I've been recruiting a Senior Data Scientist role this month. Here is a transparent overview of the interview process for a Senior Data Scientist role, including role fit, causal inference case studies, and leadership discussions. This is designed to help candidates understand what to expect and prepare thoughtfully for senior-level, product led data science interview.
This repository provides a transparent overview of the interview process for a Senior Data Scientist role, with a particular focus on causal inference, experimentation, and leadership in a product-led environment.

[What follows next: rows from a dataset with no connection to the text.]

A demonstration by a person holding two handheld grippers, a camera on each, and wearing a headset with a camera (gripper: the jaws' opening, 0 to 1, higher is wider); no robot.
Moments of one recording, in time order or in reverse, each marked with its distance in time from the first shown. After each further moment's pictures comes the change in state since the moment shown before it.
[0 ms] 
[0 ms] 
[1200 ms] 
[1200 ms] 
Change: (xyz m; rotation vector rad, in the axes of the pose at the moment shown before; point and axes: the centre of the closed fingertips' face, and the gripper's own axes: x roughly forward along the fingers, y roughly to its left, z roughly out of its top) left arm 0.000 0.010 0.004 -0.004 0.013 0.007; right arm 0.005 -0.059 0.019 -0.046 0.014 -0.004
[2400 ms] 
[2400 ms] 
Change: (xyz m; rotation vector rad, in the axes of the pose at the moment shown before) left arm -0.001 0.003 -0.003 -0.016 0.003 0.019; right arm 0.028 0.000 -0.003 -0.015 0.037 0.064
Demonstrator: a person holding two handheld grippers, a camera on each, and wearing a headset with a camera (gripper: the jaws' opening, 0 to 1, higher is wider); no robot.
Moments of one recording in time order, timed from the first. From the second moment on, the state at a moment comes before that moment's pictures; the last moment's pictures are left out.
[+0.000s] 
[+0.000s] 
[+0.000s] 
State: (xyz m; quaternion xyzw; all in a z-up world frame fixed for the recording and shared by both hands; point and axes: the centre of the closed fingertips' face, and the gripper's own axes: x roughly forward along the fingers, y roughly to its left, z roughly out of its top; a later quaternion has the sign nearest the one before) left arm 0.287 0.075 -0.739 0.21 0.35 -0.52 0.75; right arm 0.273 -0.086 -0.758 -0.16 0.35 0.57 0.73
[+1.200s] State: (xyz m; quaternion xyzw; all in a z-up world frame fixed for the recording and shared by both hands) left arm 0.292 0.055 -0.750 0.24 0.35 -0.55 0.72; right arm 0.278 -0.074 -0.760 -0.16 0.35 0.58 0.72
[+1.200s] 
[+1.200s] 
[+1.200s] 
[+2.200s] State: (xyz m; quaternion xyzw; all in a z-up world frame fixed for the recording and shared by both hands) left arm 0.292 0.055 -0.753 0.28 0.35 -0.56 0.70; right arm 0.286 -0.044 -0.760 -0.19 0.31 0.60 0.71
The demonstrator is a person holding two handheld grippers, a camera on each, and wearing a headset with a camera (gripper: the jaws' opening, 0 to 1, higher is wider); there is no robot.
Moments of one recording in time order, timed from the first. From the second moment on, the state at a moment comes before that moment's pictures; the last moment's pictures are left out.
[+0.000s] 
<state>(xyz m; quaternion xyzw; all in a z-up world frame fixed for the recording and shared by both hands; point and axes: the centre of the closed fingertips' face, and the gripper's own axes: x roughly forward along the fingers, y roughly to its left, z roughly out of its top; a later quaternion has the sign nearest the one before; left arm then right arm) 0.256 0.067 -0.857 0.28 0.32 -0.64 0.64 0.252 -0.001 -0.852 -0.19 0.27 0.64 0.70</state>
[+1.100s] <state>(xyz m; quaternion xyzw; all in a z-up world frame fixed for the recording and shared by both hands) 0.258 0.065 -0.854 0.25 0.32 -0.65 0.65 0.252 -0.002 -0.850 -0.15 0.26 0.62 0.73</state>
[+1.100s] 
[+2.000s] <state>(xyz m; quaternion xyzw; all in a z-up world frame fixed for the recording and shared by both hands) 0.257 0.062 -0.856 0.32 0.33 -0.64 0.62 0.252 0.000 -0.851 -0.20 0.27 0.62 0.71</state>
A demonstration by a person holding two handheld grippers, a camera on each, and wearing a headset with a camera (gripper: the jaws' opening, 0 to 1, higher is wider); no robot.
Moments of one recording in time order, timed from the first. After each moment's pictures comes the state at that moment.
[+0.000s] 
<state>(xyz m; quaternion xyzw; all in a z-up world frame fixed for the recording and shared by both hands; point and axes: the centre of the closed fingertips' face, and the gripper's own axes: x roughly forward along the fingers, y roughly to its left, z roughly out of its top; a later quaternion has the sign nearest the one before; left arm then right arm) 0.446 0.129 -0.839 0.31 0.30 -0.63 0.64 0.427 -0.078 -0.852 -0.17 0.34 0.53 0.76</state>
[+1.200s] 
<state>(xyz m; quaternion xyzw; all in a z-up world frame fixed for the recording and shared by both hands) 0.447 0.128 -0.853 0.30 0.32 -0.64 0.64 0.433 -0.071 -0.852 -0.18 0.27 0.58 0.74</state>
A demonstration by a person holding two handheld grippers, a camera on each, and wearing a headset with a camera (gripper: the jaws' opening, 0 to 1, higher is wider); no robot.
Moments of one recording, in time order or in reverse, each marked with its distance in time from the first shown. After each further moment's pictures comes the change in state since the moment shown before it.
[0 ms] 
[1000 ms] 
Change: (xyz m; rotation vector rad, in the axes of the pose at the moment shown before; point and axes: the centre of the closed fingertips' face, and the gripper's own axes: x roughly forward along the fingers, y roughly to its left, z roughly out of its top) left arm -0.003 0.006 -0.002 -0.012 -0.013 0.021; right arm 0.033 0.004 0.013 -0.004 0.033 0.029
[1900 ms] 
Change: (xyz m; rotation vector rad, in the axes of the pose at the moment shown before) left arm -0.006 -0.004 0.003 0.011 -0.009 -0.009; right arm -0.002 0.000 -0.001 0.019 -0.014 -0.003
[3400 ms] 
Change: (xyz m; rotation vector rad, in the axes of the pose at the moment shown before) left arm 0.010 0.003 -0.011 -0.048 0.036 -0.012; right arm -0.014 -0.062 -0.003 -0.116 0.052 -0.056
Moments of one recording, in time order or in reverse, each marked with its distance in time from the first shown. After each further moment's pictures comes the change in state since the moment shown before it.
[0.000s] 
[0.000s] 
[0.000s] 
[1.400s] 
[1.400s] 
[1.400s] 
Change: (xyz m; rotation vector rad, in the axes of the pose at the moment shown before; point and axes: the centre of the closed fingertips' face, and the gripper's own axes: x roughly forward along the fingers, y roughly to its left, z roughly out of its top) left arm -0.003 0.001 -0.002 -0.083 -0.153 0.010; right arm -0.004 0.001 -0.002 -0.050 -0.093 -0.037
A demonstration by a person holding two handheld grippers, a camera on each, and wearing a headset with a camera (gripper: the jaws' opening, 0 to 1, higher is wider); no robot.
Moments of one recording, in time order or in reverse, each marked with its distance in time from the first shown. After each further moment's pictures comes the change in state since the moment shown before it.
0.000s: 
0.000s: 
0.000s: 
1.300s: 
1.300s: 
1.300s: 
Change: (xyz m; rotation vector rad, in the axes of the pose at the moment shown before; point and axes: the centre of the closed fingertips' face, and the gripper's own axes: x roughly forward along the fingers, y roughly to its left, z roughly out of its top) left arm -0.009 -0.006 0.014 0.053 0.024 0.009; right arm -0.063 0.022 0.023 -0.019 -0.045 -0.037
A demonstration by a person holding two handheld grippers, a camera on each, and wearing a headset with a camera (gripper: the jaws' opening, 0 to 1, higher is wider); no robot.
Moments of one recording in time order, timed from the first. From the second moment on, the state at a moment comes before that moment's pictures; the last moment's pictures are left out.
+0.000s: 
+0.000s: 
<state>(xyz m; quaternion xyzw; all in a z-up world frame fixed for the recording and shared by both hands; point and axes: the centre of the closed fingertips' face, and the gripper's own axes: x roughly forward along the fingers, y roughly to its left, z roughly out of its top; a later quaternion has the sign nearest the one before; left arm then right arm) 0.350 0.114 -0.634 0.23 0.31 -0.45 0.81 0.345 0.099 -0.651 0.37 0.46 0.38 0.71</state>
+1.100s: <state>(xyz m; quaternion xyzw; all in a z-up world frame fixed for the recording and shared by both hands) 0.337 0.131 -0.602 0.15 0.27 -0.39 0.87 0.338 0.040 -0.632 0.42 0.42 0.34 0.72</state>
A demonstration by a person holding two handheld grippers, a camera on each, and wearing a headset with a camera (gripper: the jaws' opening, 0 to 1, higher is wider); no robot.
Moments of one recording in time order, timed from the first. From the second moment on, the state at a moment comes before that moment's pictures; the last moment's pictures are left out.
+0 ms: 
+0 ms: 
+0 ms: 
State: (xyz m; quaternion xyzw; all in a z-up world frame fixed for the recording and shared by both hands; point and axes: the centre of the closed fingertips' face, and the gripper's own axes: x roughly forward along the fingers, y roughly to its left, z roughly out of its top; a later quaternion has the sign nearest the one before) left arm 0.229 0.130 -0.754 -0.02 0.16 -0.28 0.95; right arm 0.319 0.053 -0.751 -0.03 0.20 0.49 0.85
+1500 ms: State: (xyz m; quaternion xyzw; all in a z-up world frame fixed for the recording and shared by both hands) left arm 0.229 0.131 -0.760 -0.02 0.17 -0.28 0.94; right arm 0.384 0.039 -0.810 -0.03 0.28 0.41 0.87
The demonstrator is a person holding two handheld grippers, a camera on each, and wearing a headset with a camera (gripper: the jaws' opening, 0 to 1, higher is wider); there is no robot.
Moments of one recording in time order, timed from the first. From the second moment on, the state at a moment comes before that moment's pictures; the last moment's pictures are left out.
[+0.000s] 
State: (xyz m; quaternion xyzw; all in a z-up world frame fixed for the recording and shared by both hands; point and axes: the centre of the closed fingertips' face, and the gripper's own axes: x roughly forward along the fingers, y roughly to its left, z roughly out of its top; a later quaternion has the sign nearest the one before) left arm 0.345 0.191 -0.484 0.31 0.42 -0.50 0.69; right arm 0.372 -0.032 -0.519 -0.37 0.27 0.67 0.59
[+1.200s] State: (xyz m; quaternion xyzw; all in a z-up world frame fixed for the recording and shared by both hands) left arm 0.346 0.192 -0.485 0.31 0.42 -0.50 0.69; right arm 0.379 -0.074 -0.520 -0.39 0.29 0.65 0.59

The aim is to give candidates clarity on what to expect at each stage, how they are assessed, and how to prepare — reducing uncertainty and helping people perform at their best.
Purpose
Assess alignment with the role and evaluate experience against key role competencies.
What “good” looks like
Strong candidates typically demonstrate:
- Clear motivation aligned with what the role can offer
- Relevant past experience mapped to the competencies required for the role
- Thoughtful reflection on impact, trade-offs, and learning
Interviewers
Hiring manager or senior team member.
Preparation guidance for candidates
This stage explores your interests, motivations, and prior experience in more detail.
You should expect:
- Competency-style questions
- Follow-ups that probe depth, ownership, and decision-making
Preparation tips:
- Bring concrete examples from your experience
- The STAR framework (Situation, Task, Action, Result) is a helpful way to structure responses
- Focus on your contribution and impact
Stage 2 — Causal Inference Case Study (70 minutes) - (Data set would be sent to the candidate to present and analyse)
Purpose
To assess experience and reasoning across causal inference methods, both experimental and observational.
What “good” looks like
Strong candidates typically demonstrate:
- A solid understanding of the steps involved in designing causal experiments
- Awareness of limitations of traditional A/B testing and how to adapt when experiments fail or are not possible
- Familiarity with observational causal inference methods and their assumptions
- Ability to communicate uncertainty and limitations clearly
Interviewers
Two/Three senior data scientists or data science leaders.
Scenario
You are a data science manager supporting a customer experience product team.
The team has developed a new feature for a shopping app: Smart Reorder Suggestions.
This feature uses customers’ purchase history and time since last order to suggest items they’re likely to need soon.
The goals are to:
- Increase basket order size
- Improve customer retention (repeat orders)
The product team wants to understand whether this feature causally improves these outcomes and whether it should be rolled out more widely.
Areas explored (Part 1)
- Choice of unit of randomisation (user, session, household)
- Primary and secondary metrics (e.g. basket size, order frequency, retention)
- Effect size and links to business outcomes
- Power, sample size, and sequencing considerations
- Exposure, contamination, and interference risks
- Selection bias, attrition, and adverse effects
- Randomisation strategies (simple vs stratified)
- Statistical validity checks and guardrail metrics
- Decision rules and recommendations
Areas explored (Part 2)
- Recognition of compromised internal validity
- Use of post-hoc adjustment methods:
- Regression adjustment
- Propensity score matching or weighting
- Reweighting or stratified re-analysis
- Awareness of residual bias and deeper causes of failure
- Clear communication of uncertainty and limitations
Areas explored (Part 3)
- Observational causal methods:
- Difference-in-Differences
- Synthetic controls
- Interrupted Time Series
- Matching and quasi-experimental approaches
- Assumptions (e.g. parallel trends, SUTVA)
- Sensitivity analyses and robustness checks
- Seasonality and external shocks
Areas explored (Part 4)
- Use of causal diagrams (DAGs)
- Identifying confounders vs mediators and colliders
- Appropriate control strategies
- Interpretation and communication of results and caveats
Purpose
Assess leadership capability, ability to drive impact through others, and alignment with company values and culture.
What “good” looks like
Strong candidates typically demonstrate:
- Experience leading teams to deliver meaningful outcomes
- Thoughtful approaches to coaching, decision-making, and influence
- Clear alignment with values such as trust, learning, and collaboration
Interviewers
Senior stakeholders and cross-functional leaders.
This process is designed to assess not just technical depth, but judgement, communication, and leadership.
Candidates are not expected to be perfect — the focus is on structured thinking, clarity of reasoning, and the ability to explain trade-offs in complex, real-world situations.